Your instructions:
Give a verbatim copy of the lines below, minus the pictures.
+---+
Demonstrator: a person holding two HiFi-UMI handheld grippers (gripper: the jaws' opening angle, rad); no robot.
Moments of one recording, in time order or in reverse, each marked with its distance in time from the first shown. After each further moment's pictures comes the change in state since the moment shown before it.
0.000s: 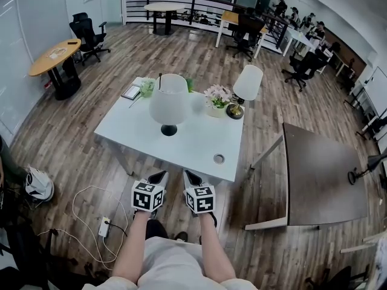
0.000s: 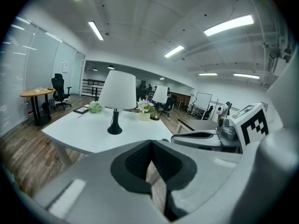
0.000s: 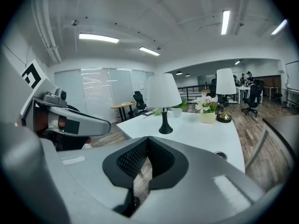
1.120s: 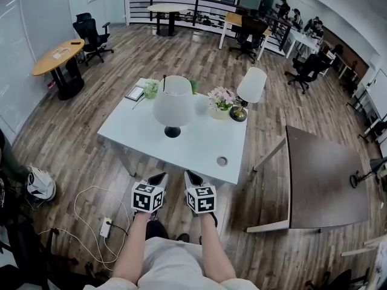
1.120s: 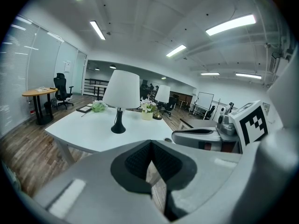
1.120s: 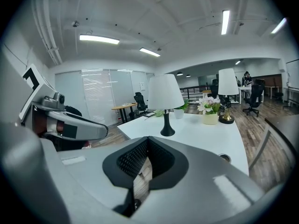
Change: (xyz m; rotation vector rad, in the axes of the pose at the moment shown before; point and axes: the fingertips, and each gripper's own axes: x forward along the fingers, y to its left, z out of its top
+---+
Solution to this exercise:
Demonstrator: a person holding two HiFi-UMI handheld grippers (gripper: the jaws' opening angle, rad); no robot.
Moments of one recording, in time order or in reverse, each marked with its distance in time from the first shown. After each further moment's pictures comes the change in state since the moment shown before it.
0.000s: 
0.000s: 
0.000s: 
1.120s: 
1.120s: 
1.120s: 
Change: (xyz m; rotation vector rad, in the axes of the pose at the moment shown before; point and axes: the fingertips, and each gripper's own axes: x forward along the fingers, y to its left, z out of its top

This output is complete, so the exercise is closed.